Confusing world modeling with video generation specifically. Video generation is one application; world modeling is the broader concept. Many world-model systems (Dreamer, MuZero) never produce a pixel of imagined video; they predict in latent space and act on those predictions. Pixel-perfect video is one form, not the form.

Believing latent-space prediction is “lossy” in a damaging way. It is lossy in the trivial sense that the latent is smaller than the pixels, but that compression is exactly the point: the latent should keep what matters for prediction and decision-making and discard what does not. A latent that ignores pixel-level texture but tracks object identity and motion is more useful for planning than a pixel-perfect future-frame prediction.

Treating world-model accuracy purely on prediction error. Prediction error is a proxy; what matters downstream is whether the model’s predictions support good decisions (in planning) or good rollouts (in video generation) or accurate forecasts (in self-driving prediction). A model that predicts slightly worse on raw error but compounds better over long horizons is often better.

Reading “world model” too literally. A learned world model has learned the statistical structure of how its training data evolves. It is not a physics simulator with explicit conservation laws; it is a network that has fit a pattern. In familiar domains it generalizes impressively; in novel ones it fails predictably.

What you should remember

World modeling = learned prediction of how the visible world evolves. Reactive vision (every lesson so far) processes the current input; predictive vision (this lesson) extends it to “given the past, predict the future.”
The central trade-off is pixel space vs latent space. Pixel space is directly useful for video generation but expensive (a 224x224 RGB frame is ~150K numbers; 30 frames is ~4.5M). Latent space (e.g., 512-dim) is far cheaper (~290x for the same horizon and resolution) and sufficient for most planning and decision-making uses, even if you have to decode at the end.
Landmark architectures. World Models (Ha & Schmidhuber 2018; established the encoder + dynamics + controller pattern). Dreamer family (Hafner 2019-2023; model-based RL by imagining rollouts in learned latent space). MuZero (Schrittwieser 2019; planning via tree search in a learned dynamics model; mastered Go, chess, shogi, Atari without rule access).

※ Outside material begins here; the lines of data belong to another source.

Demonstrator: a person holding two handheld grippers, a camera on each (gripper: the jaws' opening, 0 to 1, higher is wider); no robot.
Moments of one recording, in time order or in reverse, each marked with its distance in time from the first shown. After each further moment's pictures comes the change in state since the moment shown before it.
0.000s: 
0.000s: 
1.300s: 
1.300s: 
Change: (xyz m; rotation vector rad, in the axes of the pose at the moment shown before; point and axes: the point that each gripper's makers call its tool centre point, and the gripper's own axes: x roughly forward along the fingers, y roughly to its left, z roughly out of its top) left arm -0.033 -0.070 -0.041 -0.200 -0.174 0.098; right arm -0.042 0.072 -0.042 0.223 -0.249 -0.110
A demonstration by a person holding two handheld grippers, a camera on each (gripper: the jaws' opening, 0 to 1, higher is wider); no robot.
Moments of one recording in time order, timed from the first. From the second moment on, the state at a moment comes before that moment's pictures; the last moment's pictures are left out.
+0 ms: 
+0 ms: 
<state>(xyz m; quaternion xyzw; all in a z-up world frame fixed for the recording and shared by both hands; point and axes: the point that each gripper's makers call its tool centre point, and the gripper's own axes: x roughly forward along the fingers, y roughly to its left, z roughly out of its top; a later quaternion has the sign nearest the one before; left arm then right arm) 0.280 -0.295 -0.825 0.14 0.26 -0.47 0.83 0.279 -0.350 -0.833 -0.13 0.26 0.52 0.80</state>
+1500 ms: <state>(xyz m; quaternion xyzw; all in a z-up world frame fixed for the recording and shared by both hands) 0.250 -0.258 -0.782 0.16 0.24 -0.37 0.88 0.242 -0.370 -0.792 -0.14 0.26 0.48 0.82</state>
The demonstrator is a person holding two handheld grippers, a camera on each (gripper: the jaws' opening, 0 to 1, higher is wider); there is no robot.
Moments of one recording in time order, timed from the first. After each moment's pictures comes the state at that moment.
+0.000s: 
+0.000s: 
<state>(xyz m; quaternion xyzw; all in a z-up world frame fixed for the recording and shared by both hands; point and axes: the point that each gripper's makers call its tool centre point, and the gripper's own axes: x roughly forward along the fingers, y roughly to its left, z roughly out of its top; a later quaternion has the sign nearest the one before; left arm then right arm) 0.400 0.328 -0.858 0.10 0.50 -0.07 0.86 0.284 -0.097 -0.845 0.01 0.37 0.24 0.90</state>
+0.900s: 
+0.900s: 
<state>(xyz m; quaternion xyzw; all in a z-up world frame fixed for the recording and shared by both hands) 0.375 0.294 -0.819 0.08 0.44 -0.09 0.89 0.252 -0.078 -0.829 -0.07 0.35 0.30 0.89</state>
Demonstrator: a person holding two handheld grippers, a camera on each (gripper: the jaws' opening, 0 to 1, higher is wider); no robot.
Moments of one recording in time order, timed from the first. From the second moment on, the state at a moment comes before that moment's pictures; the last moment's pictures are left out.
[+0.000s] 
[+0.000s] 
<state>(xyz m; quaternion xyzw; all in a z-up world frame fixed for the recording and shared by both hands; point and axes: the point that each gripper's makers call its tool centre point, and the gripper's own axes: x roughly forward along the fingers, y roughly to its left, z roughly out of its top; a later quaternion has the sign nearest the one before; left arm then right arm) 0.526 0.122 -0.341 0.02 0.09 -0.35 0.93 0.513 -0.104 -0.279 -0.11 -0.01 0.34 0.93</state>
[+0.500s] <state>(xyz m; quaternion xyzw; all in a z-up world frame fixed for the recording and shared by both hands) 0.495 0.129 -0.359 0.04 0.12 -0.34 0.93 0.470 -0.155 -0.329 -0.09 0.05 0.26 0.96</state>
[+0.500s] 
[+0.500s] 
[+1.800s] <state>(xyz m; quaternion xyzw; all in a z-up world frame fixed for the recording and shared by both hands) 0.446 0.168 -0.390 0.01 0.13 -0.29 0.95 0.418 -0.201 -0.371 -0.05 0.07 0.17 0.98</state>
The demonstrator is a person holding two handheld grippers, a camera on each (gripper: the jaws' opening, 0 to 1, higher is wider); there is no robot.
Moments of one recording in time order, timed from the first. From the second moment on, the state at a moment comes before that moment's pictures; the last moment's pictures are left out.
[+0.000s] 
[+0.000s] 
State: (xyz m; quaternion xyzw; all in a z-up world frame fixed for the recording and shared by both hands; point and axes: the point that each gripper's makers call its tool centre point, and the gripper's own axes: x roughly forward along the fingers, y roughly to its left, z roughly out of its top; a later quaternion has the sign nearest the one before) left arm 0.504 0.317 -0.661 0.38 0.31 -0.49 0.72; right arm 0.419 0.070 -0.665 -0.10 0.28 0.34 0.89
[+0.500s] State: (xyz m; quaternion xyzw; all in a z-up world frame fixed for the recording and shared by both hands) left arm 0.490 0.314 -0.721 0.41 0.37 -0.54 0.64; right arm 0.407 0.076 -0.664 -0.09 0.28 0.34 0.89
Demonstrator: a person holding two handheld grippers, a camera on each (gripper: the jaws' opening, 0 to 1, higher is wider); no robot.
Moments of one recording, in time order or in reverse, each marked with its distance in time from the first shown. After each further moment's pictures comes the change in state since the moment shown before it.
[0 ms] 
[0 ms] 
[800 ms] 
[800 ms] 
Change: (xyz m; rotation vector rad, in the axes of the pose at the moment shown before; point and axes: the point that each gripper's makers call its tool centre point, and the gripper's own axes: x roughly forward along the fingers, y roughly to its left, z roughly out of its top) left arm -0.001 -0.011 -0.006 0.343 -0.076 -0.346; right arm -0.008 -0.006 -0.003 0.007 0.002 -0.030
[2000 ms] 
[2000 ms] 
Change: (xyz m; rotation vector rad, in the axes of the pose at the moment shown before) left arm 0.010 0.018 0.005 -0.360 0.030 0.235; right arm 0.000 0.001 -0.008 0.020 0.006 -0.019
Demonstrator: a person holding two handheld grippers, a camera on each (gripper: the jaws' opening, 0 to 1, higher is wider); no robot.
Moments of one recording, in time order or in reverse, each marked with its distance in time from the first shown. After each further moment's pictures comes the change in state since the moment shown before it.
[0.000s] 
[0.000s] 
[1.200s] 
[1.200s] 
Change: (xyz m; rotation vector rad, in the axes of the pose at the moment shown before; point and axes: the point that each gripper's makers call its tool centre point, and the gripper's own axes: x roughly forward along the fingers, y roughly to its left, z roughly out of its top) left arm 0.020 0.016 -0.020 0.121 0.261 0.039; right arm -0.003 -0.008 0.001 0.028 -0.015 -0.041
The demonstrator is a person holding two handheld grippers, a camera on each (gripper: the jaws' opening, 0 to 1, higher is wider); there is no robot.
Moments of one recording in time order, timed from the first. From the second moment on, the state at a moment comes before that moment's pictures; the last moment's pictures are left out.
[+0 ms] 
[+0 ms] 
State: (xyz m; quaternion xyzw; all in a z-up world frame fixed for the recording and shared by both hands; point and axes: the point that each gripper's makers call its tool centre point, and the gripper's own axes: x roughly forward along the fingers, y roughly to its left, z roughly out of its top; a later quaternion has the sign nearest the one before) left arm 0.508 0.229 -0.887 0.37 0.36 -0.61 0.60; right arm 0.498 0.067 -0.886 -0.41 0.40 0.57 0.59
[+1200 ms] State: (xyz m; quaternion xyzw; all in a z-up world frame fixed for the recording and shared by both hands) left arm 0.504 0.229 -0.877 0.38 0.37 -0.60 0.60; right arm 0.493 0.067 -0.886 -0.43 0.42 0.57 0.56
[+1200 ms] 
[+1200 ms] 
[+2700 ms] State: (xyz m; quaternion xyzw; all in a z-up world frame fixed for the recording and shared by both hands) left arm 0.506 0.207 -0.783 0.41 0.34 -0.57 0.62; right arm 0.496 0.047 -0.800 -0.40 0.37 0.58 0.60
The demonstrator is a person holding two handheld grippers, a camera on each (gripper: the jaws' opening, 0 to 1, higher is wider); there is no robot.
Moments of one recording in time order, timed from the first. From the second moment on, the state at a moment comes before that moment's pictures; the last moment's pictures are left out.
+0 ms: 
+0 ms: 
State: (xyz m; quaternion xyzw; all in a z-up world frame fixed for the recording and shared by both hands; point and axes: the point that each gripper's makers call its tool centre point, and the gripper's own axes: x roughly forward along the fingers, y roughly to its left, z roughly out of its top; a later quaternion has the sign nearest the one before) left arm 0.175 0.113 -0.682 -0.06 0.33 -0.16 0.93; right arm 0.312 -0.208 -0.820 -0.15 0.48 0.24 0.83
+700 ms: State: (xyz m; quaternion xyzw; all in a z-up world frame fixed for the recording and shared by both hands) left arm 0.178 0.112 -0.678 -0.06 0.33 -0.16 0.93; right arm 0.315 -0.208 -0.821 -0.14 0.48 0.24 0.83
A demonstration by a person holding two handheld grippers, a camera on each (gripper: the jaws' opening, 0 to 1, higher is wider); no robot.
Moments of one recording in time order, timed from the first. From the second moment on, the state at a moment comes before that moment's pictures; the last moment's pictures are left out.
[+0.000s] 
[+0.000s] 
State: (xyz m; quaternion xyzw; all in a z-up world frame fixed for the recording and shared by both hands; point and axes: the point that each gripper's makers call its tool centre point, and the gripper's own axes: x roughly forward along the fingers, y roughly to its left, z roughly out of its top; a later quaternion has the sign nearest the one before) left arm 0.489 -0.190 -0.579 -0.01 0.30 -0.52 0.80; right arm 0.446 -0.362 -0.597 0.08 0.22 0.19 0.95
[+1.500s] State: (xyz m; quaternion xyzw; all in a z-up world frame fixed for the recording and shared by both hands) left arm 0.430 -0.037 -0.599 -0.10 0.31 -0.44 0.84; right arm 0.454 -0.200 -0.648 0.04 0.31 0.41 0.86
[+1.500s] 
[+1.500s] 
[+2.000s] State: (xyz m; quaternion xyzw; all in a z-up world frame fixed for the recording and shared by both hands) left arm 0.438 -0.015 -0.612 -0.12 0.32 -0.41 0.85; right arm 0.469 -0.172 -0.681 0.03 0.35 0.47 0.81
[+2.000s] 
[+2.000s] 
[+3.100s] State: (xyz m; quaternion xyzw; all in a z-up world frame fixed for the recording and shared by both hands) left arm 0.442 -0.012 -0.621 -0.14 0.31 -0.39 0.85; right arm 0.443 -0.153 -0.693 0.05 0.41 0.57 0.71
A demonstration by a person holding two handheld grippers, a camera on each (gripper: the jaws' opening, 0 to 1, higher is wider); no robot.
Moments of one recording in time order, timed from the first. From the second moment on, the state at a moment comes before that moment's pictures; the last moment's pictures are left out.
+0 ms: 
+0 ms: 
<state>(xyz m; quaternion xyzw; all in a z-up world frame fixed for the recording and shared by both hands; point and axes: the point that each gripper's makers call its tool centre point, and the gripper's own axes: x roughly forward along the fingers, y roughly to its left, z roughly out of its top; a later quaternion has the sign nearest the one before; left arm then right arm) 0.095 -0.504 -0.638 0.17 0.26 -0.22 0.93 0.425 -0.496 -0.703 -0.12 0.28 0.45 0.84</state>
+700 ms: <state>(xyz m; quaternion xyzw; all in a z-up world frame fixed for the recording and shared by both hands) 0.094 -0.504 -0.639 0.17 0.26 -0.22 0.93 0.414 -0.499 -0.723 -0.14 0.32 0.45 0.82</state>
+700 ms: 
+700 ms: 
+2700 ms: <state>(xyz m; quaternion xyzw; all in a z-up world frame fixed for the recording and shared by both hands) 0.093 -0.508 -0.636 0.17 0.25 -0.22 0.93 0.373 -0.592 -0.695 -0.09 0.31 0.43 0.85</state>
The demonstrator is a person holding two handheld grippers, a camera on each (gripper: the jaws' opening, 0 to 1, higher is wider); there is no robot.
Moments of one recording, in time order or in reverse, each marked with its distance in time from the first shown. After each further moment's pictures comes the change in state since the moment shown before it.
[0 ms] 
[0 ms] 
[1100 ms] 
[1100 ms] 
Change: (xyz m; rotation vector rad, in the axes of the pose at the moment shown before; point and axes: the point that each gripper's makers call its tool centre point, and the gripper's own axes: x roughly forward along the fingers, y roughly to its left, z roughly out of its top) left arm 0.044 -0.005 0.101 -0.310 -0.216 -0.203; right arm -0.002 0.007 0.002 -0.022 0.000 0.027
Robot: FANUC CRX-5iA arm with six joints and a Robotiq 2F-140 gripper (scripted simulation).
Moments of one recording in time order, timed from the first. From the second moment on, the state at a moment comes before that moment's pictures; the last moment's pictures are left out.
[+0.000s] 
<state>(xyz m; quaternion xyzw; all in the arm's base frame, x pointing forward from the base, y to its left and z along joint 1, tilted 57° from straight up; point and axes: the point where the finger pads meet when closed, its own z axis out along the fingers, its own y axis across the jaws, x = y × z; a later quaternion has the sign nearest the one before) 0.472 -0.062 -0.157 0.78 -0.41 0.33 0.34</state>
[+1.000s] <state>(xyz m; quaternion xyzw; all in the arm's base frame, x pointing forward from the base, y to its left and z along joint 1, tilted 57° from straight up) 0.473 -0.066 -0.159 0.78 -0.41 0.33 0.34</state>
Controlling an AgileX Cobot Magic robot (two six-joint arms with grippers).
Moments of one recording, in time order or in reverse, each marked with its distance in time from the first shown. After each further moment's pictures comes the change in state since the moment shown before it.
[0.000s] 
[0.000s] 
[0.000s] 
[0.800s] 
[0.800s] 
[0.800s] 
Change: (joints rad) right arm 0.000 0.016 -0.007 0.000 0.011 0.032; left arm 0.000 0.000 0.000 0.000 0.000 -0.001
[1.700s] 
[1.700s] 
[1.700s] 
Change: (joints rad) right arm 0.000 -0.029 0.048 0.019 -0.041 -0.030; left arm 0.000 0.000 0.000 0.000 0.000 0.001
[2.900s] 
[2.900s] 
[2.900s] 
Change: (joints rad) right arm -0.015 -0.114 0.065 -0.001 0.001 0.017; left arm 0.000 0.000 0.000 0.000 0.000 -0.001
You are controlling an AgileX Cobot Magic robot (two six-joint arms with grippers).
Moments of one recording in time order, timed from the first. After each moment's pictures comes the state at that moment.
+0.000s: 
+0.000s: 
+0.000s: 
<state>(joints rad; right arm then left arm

JEPA (LeCun’s research direction; predict in latent space, not pixels). Recent video world models including Sora (OpenAI 2024) and Genie (Bruce et al. 2024) at production scale.
Cross-track ties. T18 (planned, reinforcement learning) covers model-based RL in depth. T24 (planned, image generation and multimodal) covers production-scale video-generation systems. T16’s L15 covers world modeling from the CV side as the predictive complement to L13’s spatial 3D vision.

A reactive vision system answers “what is in this image”; a predictive vision system (a world model) answers “what is the world this image is a snapshot of, and what will happen next.” Phase 3 has been the story of moving from the first to the second; this lesson is the most direct expression of that move.

Next: with the technical layers of T16 covered (Phase 1 foundations, Phase 2 spatial vision, Phase 3 generative and predictive vision), the final lesson takes the human-centered view. What do these systems get right, where do they fail, and how should we reason about their biases and limitations as engineering concerns? L16 closes the track.